## Task statement
Go through the data and copy each line where the word "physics" shows up.

## Raw data
^^^^^^^^^^^^^^^^

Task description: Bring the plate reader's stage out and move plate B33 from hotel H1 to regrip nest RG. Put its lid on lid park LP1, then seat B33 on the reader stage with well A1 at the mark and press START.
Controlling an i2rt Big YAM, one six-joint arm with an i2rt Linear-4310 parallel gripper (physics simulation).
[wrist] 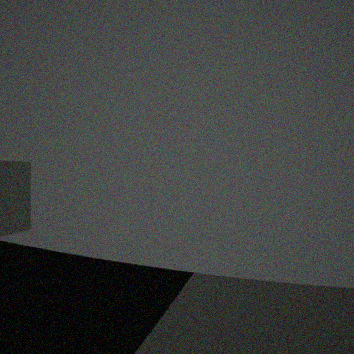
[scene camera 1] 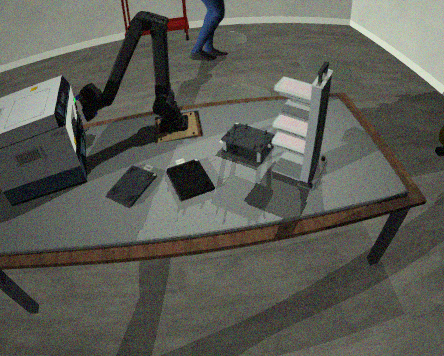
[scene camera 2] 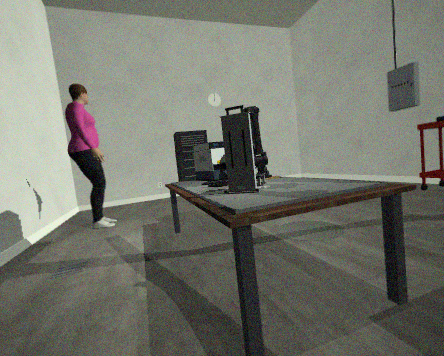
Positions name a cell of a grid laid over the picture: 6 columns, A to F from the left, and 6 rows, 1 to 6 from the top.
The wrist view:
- plate reader: D4
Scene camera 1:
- plate reader: A3
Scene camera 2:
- plate reader: C3
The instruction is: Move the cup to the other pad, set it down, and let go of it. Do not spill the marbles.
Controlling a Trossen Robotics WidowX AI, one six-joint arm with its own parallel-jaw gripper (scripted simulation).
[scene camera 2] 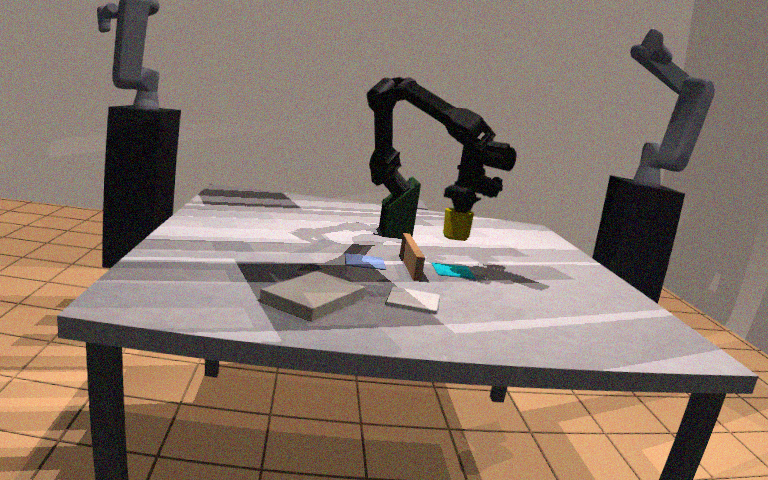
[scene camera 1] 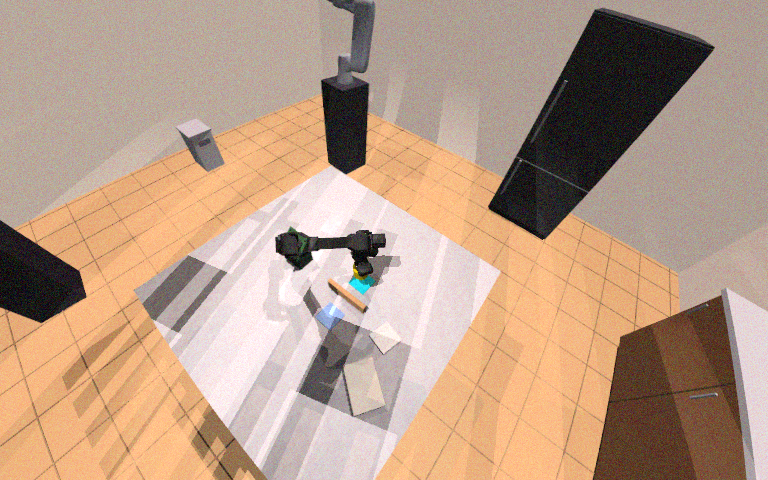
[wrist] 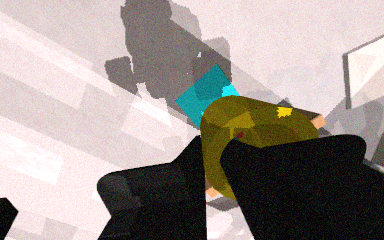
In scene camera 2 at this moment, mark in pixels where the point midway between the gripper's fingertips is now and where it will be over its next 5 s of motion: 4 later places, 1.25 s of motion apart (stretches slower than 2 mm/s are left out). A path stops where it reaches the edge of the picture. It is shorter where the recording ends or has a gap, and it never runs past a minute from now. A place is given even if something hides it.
The gripper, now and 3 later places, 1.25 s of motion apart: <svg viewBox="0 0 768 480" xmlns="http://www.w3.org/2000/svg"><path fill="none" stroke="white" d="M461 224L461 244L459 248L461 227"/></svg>
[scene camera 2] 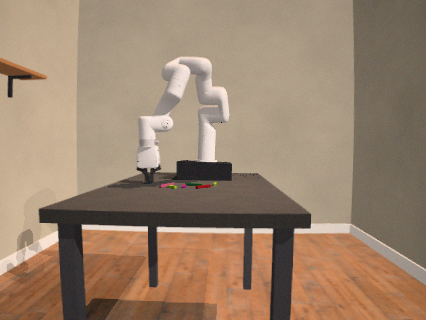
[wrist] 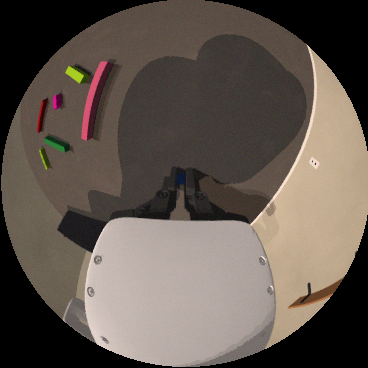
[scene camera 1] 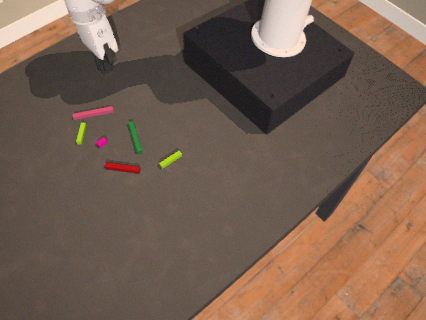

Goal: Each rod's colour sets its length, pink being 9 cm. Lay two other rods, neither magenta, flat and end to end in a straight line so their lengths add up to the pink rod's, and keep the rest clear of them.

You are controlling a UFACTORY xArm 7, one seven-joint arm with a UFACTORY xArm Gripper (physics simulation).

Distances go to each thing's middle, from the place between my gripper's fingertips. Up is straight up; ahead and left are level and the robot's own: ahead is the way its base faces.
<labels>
Right now my hand is 9 cm short of the pink rod [wrist: 103, 68] and 10 cm to the right of it.
</labels>
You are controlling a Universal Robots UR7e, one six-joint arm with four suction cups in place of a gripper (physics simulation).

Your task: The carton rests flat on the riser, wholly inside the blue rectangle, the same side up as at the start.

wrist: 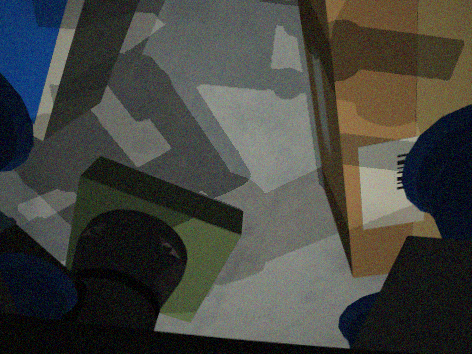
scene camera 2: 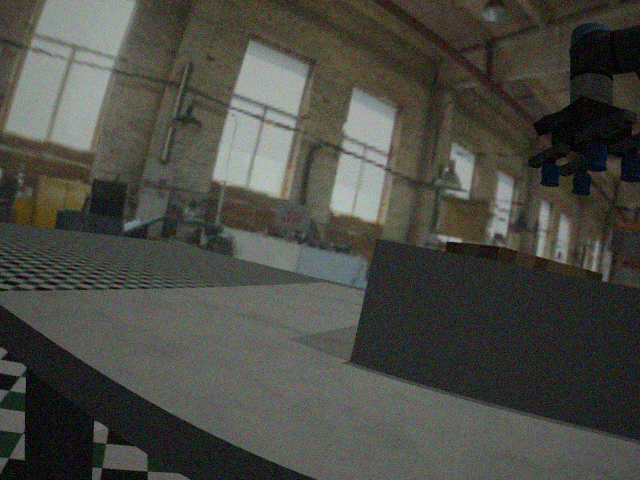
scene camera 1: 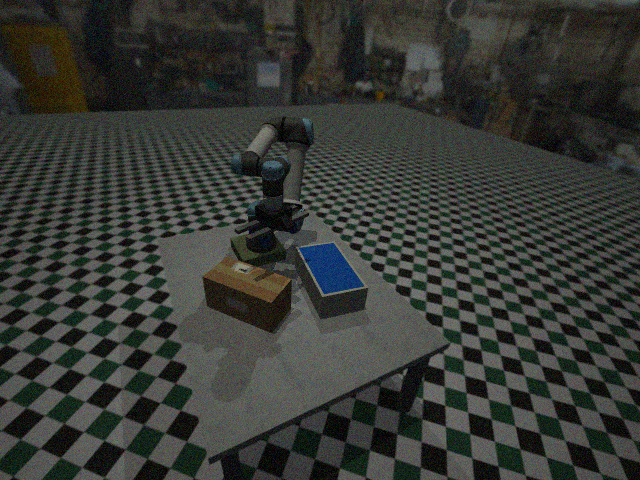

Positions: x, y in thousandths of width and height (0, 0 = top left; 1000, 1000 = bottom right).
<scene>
riser: wrist 135, 179; scene camera 2 860, 718; scene camera 1 523, 597
brown carton: wrist 800, 233; scene camera 2 776, 528; scene camera 1 409, 622
</scene>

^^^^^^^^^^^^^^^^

## Task answer
Controlling an i2rt Big YAM, one six-joint arm with an i2rt Linear-4310 parallel gripper (physics simulation).
You are controlling a UFACTORY xArm 7, one seven-joint arm with a UFACTORY xArm Gripper (physics simulation).
You are controlling a Universal Robots UR7e, one six-joint arm with four suction cups in place of a gripper (physics simulation).

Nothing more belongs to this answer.